Nature Communications ( IF 14.7 ) Pub Date : 2023-04-18 , DOI: 10.1038/s41467-023-37462-4
Bo Wen 1, 2, 3 , Bing Zhang 1, 2
|
We present PepQuery2, which leverages a new tandem mass spectrometry (MS/MS) data indexing approach to enable ultrafast, targeted identification of novel and known peptides in any local or publicly available MS proteomics datasets. The stand-alone version of PepQuery2 allows directly searching more than one billion indexed MS/MS spectra in the PepQueryDB or any public datasets from PRIDE, MassIVE, iProX, or jPOSTrepo, whereas the web version enables users to search datasets in PepQueryDB with a user-friendly interface. We demonstrate the utilities of PepQuery2 in a wide range of applications including detecting proteomic evidence for genomically predicted novel peptides, validating novel and known peptides identified using spectrum-centric database searching, prioritizing tumor-specific antigens, identifying missing proteins, and selecting proteotypic peptides for targeted proteomics experiments. By putting public MS proteomics data directly into the hands of scientists, PepQuery2 opens many new ways to transform these data into useful information for the broad research community.
中文翻译:

PepQuery2 使公共 MS 蛋白质组学数据民主化,以实现快速肽搜索
我们推出了 PepQuery2,它利用新的串联质谱 (MS/MS) 数据索引方法,能够超快速、有针对性地识别任何本地或公开可用的 MS 蛋白质组数据集中的新型肽和已知肽。

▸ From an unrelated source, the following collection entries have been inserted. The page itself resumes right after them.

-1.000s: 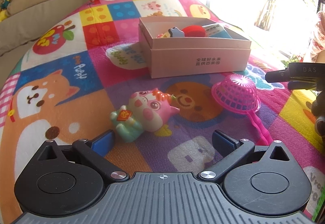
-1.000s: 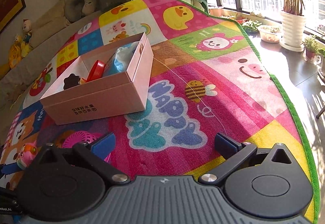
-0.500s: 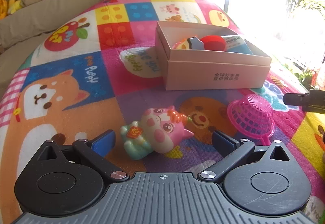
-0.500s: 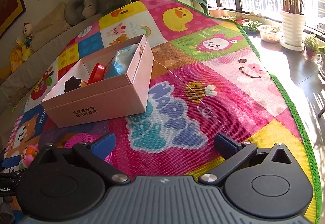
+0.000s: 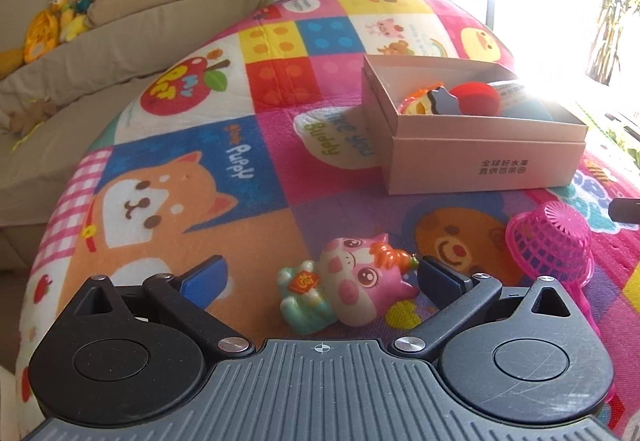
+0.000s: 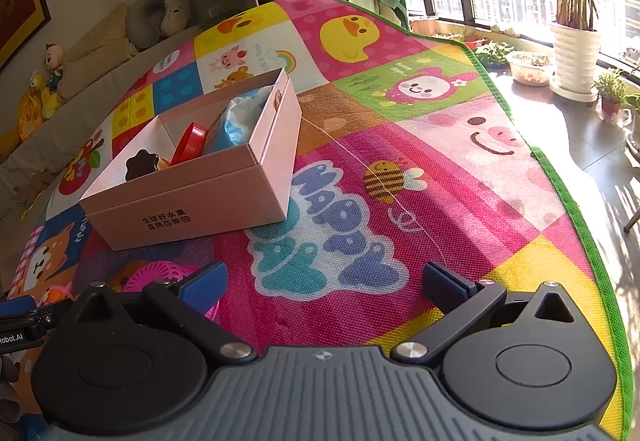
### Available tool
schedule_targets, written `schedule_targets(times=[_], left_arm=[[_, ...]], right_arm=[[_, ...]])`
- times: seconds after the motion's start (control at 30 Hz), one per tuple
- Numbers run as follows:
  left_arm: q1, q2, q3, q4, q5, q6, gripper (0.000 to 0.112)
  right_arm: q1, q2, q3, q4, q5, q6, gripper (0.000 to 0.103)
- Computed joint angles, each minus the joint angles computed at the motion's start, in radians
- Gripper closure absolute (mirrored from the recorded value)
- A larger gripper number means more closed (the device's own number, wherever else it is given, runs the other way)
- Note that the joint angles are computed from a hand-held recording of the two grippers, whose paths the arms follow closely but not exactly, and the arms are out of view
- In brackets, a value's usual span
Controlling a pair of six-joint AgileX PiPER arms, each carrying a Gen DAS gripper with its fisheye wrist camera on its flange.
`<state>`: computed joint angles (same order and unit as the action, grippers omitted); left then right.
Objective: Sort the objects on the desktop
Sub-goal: 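Grasp the pink pig figurine with the left tool while the right tool holds the net, then drop the pig figurine into the box with the left tool while the right tool lifts the net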
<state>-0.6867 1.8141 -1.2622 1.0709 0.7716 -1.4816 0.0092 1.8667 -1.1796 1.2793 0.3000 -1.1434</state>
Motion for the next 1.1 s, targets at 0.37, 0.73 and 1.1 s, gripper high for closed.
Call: schedule_targets(times=[0.37, 0.73, 1.1], left_arm=[[0.035, -0.047, 0.057, -0.041, -0.168, -0.026, 0.009], [0.018, -0.08, 0.09, -0.069, -0.138, -0.029, 0.034], [-0.048, -0.179, 0.226, 0.009, -0.128, -0.116, 0.034]], right_arm=[[-0.004, -0.001, 0.003, 0.022, 0.004, -0.017, 0.0], [0.029, -0.038, 0.035, 0.076, 0.109, -0.263, 0.0], [0.206, 0.043, -0.134, -0.471, 0.094, 0.245, 0.002]])
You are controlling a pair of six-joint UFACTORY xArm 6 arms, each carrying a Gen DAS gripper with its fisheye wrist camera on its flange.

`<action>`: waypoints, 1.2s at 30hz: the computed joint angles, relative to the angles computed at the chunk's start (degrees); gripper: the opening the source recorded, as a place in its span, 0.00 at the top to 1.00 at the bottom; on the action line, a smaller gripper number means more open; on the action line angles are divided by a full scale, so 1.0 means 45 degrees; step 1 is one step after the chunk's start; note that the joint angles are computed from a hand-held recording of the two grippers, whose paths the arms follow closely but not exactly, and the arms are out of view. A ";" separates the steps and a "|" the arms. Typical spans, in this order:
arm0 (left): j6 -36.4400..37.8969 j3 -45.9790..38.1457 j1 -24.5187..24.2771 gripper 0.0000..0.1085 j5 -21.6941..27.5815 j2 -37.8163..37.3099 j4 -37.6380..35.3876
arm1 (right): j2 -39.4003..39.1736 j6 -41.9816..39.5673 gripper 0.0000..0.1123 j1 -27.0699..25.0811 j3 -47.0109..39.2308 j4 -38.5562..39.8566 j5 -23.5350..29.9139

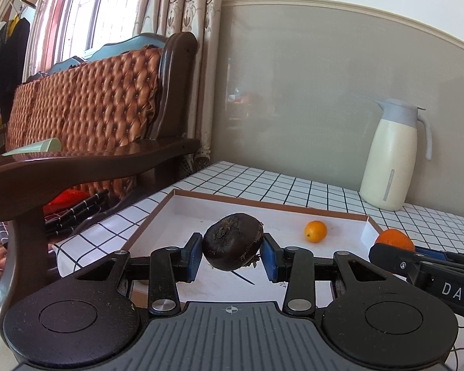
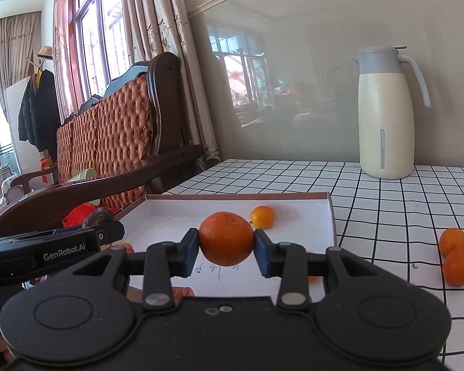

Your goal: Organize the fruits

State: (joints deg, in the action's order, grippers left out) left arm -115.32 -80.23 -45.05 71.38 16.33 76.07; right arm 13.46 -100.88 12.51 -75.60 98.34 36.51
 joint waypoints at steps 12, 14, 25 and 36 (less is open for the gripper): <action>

PepQuery2 的独立版本允许直接搜索 PepQueryDB 中超过 10 亿个索引 MS/MS 谱图或来自 PRIDE、MassIVE、iProX 或 jPOSTrepo 的任何公共数据集,而网络版本允许用户通过用户搜索 PepQueryDB 中的数据集- 友好的界面。我们展示了 PepQuery2 在广泛应用中的实用性,包括检测基因组预测的新型肽的蛋白质组学证据、验证使用以谱为中心的数据库搜索鉴定的新型肽和已知肽、优先考虑肿瘤特异性抗原、识别缺失的蛋白质以及选择蛋白质肽有针对性的蛋白质组学实验。通过将公共 MS 蛋白质组数据直接交到科学家手中,PepQuery2 开辟了许多新方法,将这些数据转化为对广泛研究界有用的信息。